Prima la materia prima. Tre libri da cui partire: Hacking Growth di Sean Ellis, il padre del mestiere, Growth Hacker di Raffaele Gaito, il riferimento italiano, e Lean Analytics di Croll e Yoskovitz per imparare a leggere i numeri. Poi i corsi italiani come Lacerba e Learnn, e i blog gratis di chi questo lavoro lo fa da una vita, Andrew Chen e Brian Balfour. Qui ti serve capire il perché, non solo copiare le ricette. Come in cucina: chi sa la chimica improvvisa, chi copia la ricetta si blocca al primo imprevisto.

Fase 2: Pratica su progetto personale (3-6 mesi)

I libri da soli non bastano, anzi diventano un alibi comodo per non iniziare. Apri qualcosa di tuo: un blog, un piccolo negozio online, un'app, qualunque cosa con clienti veri, anche dieci. Lì applichi gli schemi sulla tua pelle. E ti costruisci la cosa che conta più di ogni attestato: tre numeri tuoi. Ho portato le visite da cento a mille, ho fatto comprare il doppio delle persone su quella pagina, ho fatto tornare un cliente su tre invece di uno su dieci. Questi tre numeri valgono più di dieci corsi.

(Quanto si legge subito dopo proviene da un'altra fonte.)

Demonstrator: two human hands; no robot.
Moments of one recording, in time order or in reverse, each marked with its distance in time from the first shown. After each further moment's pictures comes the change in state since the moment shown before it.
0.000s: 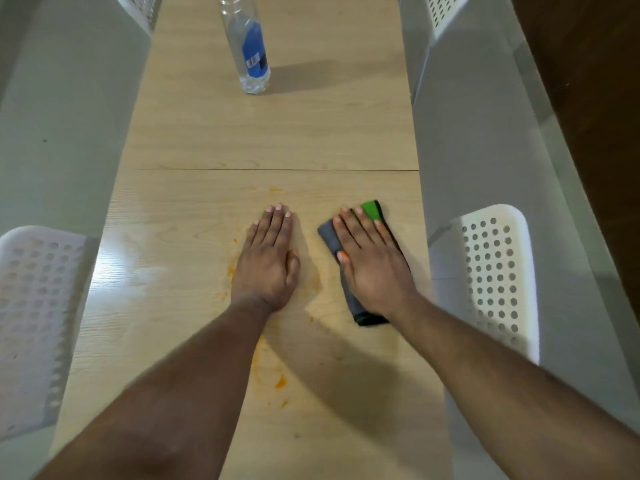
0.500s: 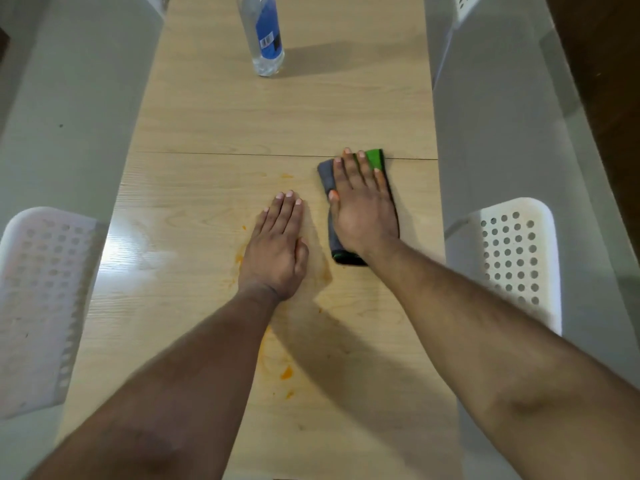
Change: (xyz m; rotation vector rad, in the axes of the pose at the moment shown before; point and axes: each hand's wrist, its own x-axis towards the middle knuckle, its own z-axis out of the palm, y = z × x) left_hand 0.000 -0.003 0.003 0.014 0.021 0.007; right_hand 0.086 -0.024 -0.003 0.035 0.054 0.144
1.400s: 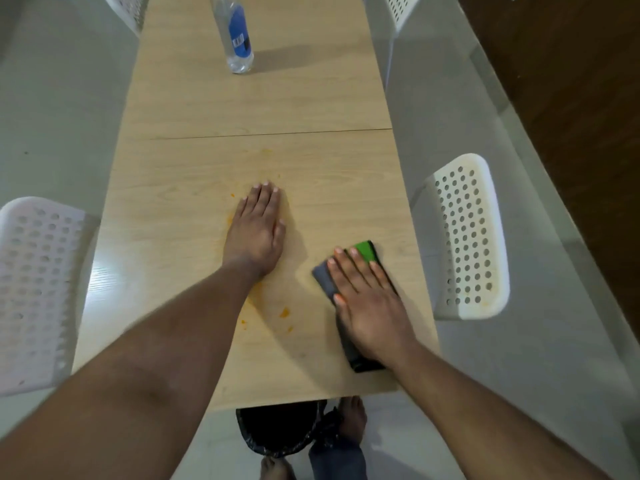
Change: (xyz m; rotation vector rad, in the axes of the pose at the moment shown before) left_hand -0.055 -0.002 -0.014 -0.049 -0.047 0.056; right_hand -0.267 -0.013 0.021 -0.003 -0.056 -0.091
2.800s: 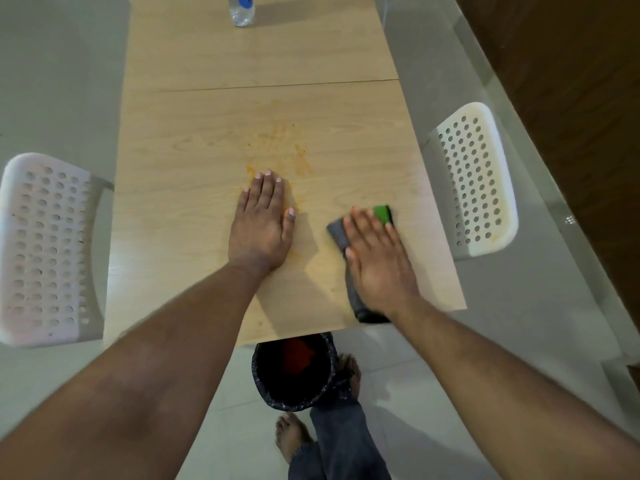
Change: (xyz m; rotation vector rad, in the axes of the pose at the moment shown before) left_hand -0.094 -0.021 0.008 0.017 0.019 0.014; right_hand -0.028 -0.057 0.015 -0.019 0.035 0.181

Fase 3: Primo lavoro (6-12 mesi)

Adesso entri in azienda. Il primo lavoro quasi mai si chiama "growth hacker" sulla carta: è un ruolo di mezzo, in una startup, in un'agenzia, in un'azienda media. Va benissimo. Lì costruisci il mestiere vero, trovi qualcuno più bravo da cui rubare con gli occhi, ti fai un nome. Il titolo arriva dopo. Prima viene la sostanza.

Quanto ci vuole per diventare bravo davvero? Dai tre ai cinque anni, applicandoti con costanza. Pensa al Parmigiano o a un buon vino: i risultati seri vogliono tempo e le giuste condizioni. Chi promette la scorciatoia di tre mesi ti sta vendendo qualcosa.

Il growth hacker non è una creatura mitologica con poteri magici. È una persona che ha disciplina con i numeri, fantasia nel cercare strade nuove, sa muoversi tra marketing, prodotto e dati, e ha fatto pace con un fatto: sette cose su dieci che prova non funzioneranno. Se leggendo questo ti è venuto un po' di sonno, lascia perdere, è il mestiere di un altro. Se invece hai sentito un formicolio, sei già a metà strada. Matteo Coloru

Domande frequenti

Cosa fa un growth hacker?

Ideazione e sviluppo di strategie di crescita sull'intero ciclo di vita utente: acquisizione, attivazione, retention, monetizzazione, referral. Cross-funzionale tra marketing, prodotto, analytics.

Quanto guadagna in Italia?

Junior 30-40K, mid 40-55K, senior 50-70K, head of growth 70-120K. Freelance esperti 100-200K.

Quali competenze servono?

Web marketing, analytics, framework growth, product mindset, codice base. Pensiero analitico, creatività operativa, tolleranza al fallimento.

Come si diventa growth hacker?

Tre fasi: formazione di base (libri + corsi), pratica su progetto personale, primo lavoro in azienda. Totale 3-5 anni per arrivare a senior.

Growth hacker o growth marketer?

Growth hacker più operativo, hands-on, adatto a startup. Growth marketer più strutturato, strategico, adatto ad aziende mature.